* **What this task involves**
Type out the entries below again, character for character.

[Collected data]
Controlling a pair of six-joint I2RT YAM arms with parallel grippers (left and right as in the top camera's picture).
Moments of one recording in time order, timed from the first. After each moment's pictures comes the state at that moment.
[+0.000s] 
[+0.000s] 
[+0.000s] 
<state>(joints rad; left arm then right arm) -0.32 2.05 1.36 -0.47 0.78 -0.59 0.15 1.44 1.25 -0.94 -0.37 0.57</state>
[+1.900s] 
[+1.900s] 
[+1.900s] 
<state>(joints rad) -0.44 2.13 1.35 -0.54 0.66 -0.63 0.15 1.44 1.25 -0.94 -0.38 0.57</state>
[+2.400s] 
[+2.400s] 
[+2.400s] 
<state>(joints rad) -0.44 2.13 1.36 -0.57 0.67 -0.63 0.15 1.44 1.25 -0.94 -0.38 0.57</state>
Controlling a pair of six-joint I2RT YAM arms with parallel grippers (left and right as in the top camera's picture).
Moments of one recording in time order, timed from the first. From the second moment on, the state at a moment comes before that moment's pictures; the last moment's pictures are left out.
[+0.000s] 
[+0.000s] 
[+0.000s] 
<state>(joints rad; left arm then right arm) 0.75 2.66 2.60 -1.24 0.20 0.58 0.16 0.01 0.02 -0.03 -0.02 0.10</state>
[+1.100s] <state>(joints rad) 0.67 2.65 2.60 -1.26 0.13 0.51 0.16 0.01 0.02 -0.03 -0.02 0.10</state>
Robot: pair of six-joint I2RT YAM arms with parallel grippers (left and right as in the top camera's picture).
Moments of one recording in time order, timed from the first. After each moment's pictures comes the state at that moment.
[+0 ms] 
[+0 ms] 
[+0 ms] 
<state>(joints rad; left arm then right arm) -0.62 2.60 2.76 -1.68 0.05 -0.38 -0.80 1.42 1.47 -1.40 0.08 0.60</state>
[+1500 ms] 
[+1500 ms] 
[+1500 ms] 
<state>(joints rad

* **Answer space**
Controlling a pair of six-joint I2RT YAM arms with parallel grippers (left and right as in the top camera's picture).
Moments of one recording in time order, timed from the first. After each moment's pictures comes the state at that moment.
[+0.000s] 
[+0.000s] 
[+0.000s] 
<state>(joints rad; left arm then right arm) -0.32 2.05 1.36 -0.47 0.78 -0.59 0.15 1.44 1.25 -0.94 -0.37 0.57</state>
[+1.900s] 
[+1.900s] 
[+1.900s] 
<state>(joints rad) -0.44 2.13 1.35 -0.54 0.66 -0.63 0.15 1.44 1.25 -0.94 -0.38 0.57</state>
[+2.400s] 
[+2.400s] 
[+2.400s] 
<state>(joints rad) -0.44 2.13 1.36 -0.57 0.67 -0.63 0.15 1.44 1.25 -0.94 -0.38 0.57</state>
Controlling a pair of six-joint I2RT YAM arms with parallel grippers (left and right as in the top camera's picture).
Moments of one recording in time order, timed from the first. From the second moment on, the state at a moment comes before that moment's pictures; the last moment's pictures are left out.
[+0.000s] 
[+0.000s] 
[+0.000s] 
<state>(joints rad; left arm then right arm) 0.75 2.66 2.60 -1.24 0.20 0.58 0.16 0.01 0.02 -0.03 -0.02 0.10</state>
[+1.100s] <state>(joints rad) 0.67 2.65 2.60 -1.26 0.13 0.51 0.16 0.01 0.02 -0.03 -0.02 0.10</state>
Robot: pair of six-joint I2RT YAM arms with parallel grippers (left and right as in the top camera's picture).
Moments of one recording in time order, timed from the first. After each moment's pictures comes the state at that moment.
[+0 ms] 
[+0 ms] 
[+0 ms] 
<state>(joints rad; left arm then right arm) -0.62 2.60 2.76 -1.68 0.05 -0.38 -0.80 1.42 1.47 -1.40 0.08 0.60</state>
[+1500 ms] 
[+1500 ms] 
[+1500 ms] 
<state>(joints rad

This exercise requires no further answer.